Olympians are ‘cupping’ to speed up muscle recovery. Does it work?

Large hickey-like marks on athletes like Michael Phelps are not a trendy Olympic-ring tattoo — they’re a side effect of a therapy that’s been around for centuries.


Cupping is making headlines again, with Prime Minister Justin Trudeau (pictured above) bearing the signature circular marks on his forearm last week. Maclean’s confirmed with his press secretary that Trudeau “does indeed use that treatment.” We first explained the alternative therapy in August 2016, when Michael Phelps was spotted with the eye-catching bruises at the Rio Olympics.

Growing up in a Chinese-Vietnamese home, I was surrounded by Chinese medicine. The dried herbs, Eagle oils and Tiger balms I understood. But as soon my father complained of muscle soreness and my mother brought out the glass cups, I averted my eyes. I thought I had mentally erased the image of my father’s back being being sucked into bulbous glass orbs. But when Michael Phelps and many other Olympians showed off purple crop circle-like bruises in Rio last weekend, I immediately knew what it was.

Cupping therapy isn’t new. It has existed in China and some African countries for thousands of years. In the beginning, practitioners would use cattle horns to create a vacuum on the skin — they’d physically suck the air out from a hole at the top of the horn. Cupping was first documented to remove “foreign matter” from the body in the Ebers Papyrus, an Egyptian medical document in 1550 B.C.  The Egyptians eventually introduced cupping to Greece and other European countries. In 300 A.D. China, the practice was recorded by Taoist herbalist Ge Hong in A Handbook of Prescriptions for Emergencies. In 2004, it started to see a spike in popularity in the Western world after Gwyneth Paltrow was photographed at a film premiere with the prominent marks on her back. 2016 isn’t the first year the distinct spots have made an appearance on Olympians either: Chinese swimmer Wang Qun was seen with them on her back at the 2008 Beijing Olympics.

How it works

The traditional practice is done by inserting a flame in a glass cup and quickly removing it. The flame heats the glass and exhausts the oxygen in it, creating a vacuum between the skin and the cup. The suction pulls the skin away from the body, breaking the capillaries beneath the skin’s surface. It’s similar to a hickey and, like the love bites, the marks can last up to a couple of weeks. The belief is that cupping brings more blood to an area, which promotes healing and prevents blood from ‘stagnating’.

There are many other forms of cupping, including some that forgo the fire and instead use a mechanical pump to create suction — this is the type that Michael Phelps and several other Team USA athletes have been undergoing.

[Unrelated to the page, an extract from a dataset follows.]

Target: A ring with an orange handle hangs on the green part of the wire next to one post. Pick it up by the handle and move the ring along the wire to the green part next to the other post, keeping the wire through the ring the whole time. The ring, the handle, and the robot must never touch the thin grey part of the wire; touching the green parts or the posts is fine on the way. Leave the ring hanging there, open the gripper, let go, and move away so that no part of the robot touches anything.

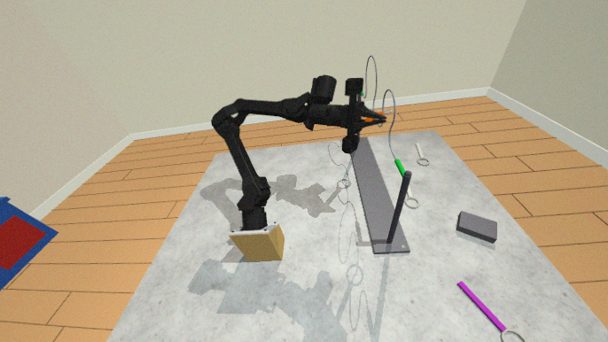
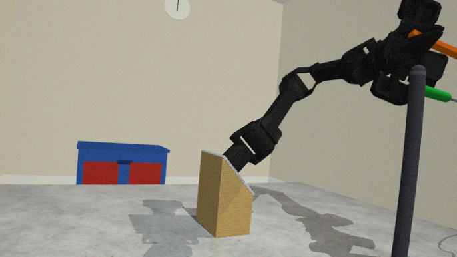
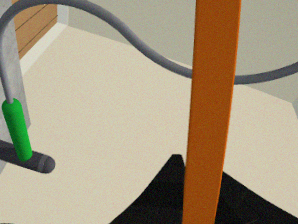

Does cupping relieve muscle soreness?

There have been at least 550 clinical studies done on cupping between 1959 and 2008, according to a review published by the BMC Complementary and Alternative Medicine. However, many of the studies were found to have high risk of bias or were poor quality. Recent studies haven’t come to more definitive conclusions. A 2012 study suggested the therapy may help shingles, but the researchers also admitted a need for further (and better) studies before drawing any conclusions. A randomized controlled trial published in 2013 found cupping was no more effective for chronic neck pain than progressive muscle relaxation, a method of tensing and relaxing muscles.

Phelps’ trainer has said this is “just another recovery modality,” but there are several other unproven recovery options for elite athletes that don’t leave marks like cupping does. The science on massages, cryotherapy, alternating hot and cold baths, pain relievers (acetaminophen) and nonsteroidal anti-inflammatory drugs (NSAIDs) is also inconclusive. For now, simply letting muscles rest may be the best option.